▶ **Task details**: Scan the entries for "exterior". Every line that holds it is to be copied.
# # #
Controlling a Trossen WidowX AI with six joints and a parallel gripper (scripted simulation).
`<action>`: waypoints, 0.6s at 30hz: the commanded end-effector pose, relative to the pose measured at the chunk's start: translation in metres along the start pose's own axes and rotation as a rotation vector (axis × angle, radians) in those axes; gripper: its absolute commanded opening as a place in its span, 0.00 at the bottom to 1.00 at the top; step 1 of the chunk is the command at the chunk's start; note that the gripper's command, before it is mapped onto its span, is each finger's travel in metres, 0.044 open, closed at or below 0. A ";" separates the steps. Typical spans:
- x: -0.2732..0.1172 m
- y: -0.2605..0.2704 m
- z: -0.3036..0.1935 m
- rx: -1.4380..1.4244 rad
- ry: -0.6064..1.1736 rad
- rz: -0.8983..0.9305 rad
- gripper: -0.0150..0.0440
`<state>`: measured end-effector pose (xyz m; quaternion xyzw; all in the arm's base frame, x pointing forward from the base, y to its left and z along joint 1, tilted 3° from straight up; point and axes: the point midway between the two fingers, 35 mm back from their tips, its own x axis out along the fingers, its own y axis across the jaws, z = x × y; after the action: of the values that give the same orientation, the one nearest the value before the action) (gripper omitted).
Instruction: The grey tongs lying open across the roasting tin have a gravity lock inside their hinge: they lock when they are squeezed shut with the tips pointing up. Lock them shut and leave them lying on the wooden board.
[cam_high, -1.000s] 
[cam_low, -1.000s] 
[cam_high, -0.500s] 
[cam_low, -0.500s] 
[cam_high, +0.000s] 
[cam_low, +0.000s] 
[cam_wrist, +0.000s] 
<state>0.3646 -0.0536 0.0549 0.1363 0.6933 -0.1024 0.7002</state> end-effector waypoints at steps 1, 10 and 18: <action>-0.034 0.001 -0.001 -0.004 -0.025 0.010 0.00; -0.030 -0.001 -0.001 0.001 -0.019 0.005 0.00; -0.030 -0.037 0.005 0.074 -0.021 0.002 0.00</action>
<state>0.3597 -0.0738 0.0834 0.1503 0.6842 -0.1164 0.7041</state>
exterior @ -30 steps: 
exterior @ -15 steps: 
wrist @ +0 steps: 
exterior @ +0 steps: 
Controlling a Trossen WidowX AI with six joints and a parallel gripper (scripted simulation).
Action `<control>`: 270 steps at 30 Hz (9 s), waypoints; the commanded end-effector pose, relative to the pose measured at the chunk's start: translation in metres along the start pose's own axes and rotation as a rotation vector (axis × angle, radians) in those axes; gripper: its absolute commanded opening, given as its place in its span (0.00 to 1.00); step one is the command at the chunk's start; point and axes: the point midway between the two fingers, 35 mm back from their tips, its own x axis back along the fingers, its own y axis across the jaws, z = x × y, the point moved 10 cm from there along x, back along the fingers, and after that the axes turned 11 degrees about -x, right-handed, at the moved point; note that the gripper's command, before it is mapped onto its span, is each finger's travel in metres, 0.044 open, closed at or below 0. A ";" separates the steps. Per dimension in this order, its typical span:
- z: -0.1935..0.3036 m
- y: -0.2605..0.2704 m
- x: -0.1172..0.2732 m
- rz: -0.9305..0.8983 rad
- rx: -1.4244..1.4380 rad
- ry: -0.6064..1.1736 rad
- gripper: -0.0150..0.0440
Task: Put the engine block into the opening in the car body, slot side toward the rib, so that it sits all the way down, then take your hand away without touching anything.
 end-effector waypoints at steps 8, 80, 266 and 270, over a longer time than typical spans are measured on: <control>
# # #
▶ **Exercise response**:
exterior @ -30 steps: 
exterior @ -15 steps: 
exterior @ +0 steps: 

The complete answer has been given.